MongoDB Enterprise > db.listingsAndReviews.aggregate([ { "$project": { "room_type": 1, "_id": 0 }},
... { "$group": { "_id": "$room_type" }}])
{ "_id" : "Private room" }
{ "_id" : "Entire home/apt" }
{ "_id" : "Shared room" }
What are the differences between using aggregate() and find()?
- aggregate() can do what find() can and more.
- aggregate() allows us to compute and reshape data in the cursor.
sort() and limit()
use sample_training
// sort by "pop"
db.zips.find().sort({ "pop": 1 }).limit(1)
db.zips.find({ "pop": 0 }).count()
// find the most populated zipcode
db.zips.find().sort({ "pop": -1 }).limit(1)
db.zips.find().sort({ "pop": -1 }).limit(10)
// 1: increasing , -1: decreasing
db.zips.find().sort({ "pop": 1, "city": -1 })
cursor.limit().sort()
means cursor.sort().limit()
Which of the following commands will return the name and founding year for the 5 oldest companies in the sample_training.companies
collection?
// These two queries are the same
db.companies.find({ "founded_year": { "$ne": null }},
{ "name": 1, "founded_year": 1 }
).limit(5).sort({ "founded_year": 1 })
db.companies.find({ "founded_year": { "$ne": null }},
{ "name": 1, "founded_year": 1 }
).sort({ "founded_year": 1 }).limit(5)
In what year was the youngest bike rider from the sample_training.trips collection born?
db.trips.find({"birth year": {"$ne":""}}, {"birth year": 1}).sort({"birth year": 1}).limit(1).pretty()
Introduction to Indexes
Both finding "birth year": 1989
or sorting counld benifited from an index.
use sample_training
// Single field index is ok
db.trips.find({ "birth year": 1989 })
// need compound index
db.trips.find({ "start station id": 476 }).sort( { "birth year": 1 } )
// Single field index.
db.trips.createIndex({ "birth year": 1 })
// not perfect for
db.trips.find({ "start station id": 476 }).sort( { "birth year": 1 } )
// then we create a compound index
db.trips.createIndex({ "start station id": 1, "birth year": 1 })
Avoid sorting!
Jameela often queries the sample_training.routes collection by the src_airport field like this:
db.routes.find({ "src_airport": "MUC" }).pretty()
Which command will create an index that will support this query?
db.routes.createIndex({ "src_airport": -1 })
Introduction to Data Modeling
Data modeling is a way to organize fields in a document to support your application performance and querying capabilities.
Rule: Data is stored in the way that it is used.
Optimized for fast and easy way to retrieval.

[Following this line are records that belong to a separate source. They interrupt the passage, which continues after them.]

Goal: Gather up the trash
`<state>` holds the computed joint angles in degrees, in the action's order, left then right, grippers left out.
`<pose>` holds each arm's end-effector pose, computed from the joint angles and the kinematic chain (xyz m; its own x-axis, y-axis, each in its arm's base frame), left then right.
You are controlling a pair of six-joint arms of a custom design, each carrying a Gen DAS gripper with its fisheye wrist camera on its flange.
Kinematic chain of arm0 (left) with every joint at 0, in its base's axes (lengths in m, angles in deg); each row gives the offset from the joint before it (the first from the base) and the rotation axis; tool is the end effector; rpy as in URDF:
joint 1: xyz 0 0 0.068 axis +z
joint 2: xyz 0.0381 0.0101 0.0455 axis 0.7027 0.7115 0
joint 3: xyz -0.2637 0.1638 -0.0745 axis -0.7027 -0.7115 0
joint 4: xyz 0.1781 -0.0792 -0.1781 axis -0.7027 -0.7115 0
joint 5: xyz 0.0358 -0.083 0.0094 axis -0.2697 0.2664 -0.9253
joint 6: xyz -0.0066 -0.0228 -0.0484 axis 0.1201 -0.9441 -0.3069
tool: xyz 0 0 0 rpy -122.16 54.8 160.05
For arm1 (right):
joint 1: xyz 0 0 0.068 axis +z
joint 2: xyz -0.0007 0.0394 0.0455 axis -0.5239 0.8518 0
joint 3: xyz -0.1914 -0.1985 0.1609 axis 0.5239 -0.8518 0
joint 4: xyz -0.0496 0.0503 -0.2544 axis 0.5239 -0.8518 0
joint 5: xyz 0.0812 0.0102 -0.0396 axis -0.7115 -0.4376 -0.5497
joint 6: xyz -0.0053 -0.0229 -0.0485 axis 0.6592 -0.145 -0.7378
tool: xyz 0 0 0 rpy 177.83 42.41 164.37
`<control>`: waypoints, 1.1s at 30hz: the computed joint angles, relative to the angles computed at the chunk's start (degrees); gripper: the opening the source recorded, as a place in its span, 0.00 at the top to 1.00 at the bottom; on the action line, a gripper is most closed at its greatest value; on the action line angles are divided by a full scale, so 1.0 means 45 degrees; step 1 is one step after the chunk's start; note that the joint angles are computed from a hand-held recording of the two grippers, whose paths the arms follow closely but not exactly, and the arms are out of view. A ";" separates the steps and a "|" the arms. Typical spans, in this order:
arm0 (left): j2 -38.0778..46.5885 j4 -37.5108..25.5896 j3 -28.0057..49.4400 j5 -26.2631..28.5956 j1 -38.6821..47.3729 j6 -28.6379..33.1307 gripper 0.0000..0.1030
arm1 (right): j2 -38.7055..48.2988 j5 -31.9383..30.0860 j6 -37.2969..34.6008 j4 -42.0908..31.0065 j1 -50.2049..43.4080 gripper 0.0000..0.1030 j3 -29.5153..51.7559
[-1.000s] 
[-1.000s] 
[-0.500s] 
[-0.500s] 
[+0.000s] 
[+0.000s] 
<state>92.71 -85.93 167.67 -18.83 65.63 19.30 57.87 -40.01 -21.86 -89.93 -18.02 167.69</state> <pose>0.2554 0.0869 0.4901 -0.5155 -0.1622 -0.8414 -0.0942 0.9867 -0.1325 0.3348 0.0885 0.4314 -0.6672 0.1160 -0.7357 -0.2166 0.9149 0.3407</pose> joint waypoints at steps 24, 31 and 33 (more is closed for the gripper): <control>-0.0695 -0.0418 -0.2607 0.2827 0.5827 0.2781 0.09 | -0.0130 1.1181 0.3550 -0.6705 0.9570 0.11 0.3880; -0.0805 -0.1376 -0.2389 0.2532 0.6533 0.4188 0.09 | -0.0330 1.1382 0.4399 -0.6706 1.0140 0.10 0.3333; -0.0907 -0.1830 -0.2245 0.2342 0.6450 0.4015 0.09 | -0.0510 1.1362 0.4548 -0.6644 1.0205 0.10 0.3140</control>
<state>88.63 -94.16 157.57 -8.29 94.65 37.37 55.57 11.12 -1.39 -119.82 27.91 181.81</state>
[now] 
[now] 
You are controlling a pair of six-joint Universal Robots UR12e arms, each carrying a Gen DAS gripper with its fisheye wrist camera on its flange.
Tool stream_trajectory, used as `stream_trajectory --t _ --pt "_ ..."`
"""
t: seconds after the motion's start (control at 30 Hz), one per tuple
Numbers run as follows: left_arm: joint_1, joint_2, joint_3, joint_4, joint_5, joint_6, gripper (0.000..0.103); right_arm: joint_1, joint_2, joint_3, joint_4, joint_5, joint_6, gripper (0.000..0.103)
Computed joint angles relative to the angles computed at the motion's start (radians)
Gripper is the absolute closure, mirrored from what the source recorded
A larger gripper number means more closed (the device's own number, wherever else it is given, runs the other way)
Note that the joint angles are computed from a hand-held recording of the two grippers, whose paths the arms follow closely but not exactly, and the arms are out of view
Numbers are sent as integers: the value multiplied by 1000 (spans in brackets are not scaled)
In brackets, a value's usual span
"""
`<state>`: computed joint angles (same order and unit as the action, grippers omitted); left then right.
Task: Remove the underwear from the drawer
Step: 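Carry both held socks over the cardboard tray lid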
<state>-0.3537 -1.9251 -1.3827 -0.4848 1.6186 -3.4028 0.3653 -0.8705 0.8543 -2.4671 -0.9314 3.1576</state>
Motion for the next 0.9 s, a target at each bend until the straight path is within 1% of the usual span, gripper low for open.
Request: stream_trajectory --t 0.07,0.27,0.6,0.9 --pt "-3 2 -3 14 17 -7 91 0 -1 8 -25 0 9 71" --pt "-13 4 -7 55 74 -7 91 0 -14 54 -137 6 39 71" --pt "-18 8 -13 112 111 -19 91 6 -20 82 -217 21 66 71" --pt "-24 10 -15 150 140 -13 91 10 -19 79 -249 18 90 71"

Data that is used together should be stored together
Evolving application implies an evolving data model
What is data modeling?
a way to organize fields in a document to support your application performance and querying capabilities
Upsert - Update or Insert?
Everything in MQL that is used to locate a document in a collection can also be used to modify this document.
db.collection.updateOne({<query to locate>}, {<update>})
Upsert is a hybrid of udpate and insert, it should only be used when it is needed.
db.collection.updateOne({<query>}, {<update>}, {"upsert": true})
by default upsert
is false
. if upsert is true
:
- is there a match?(yes), update the matched document
- is there a match?(no), insert a new document
db.iot.updateOne({ "sensor": r.sensor, "date": r.date,
"valcount": { "$lt": 48 } },
{ "$push": { "readings": { "v": r.value, "t": r.time } },
"$inc": { "valcount": 1, "total": r.value } },
{ "upsert": true })
update and insert
db.iot.updateOne({ "sensor": r.sensor, "date": r.date,
"valcount": { "$lt": 48 } },
{ "$push": { "readings": { "v": r.value, "t": r.time } },
"$inc": { "valcount": 1, "total": r.value } },
{ "upsert": true })
How does the upsert option work?
- When upsert is set to true and the query predicate returns an empty cursor, the update operation creates a new document using the directive from the query predicate and the update predicate.
- When upsert is set to false and the query predicate returns an empty cursor then there will be no updated documents as a result of this operation.
- By default upsert is set to false.
Next Steps
Atlas Features - Data Explorer Features
-
What actions are available to you via the Aggregation Builder in the Atlas Data Explorer? Export pipeline to a programming language.
-
Syntax for each selected aggregation stage.
-
A preview of the data in the pipeline at each selected stage.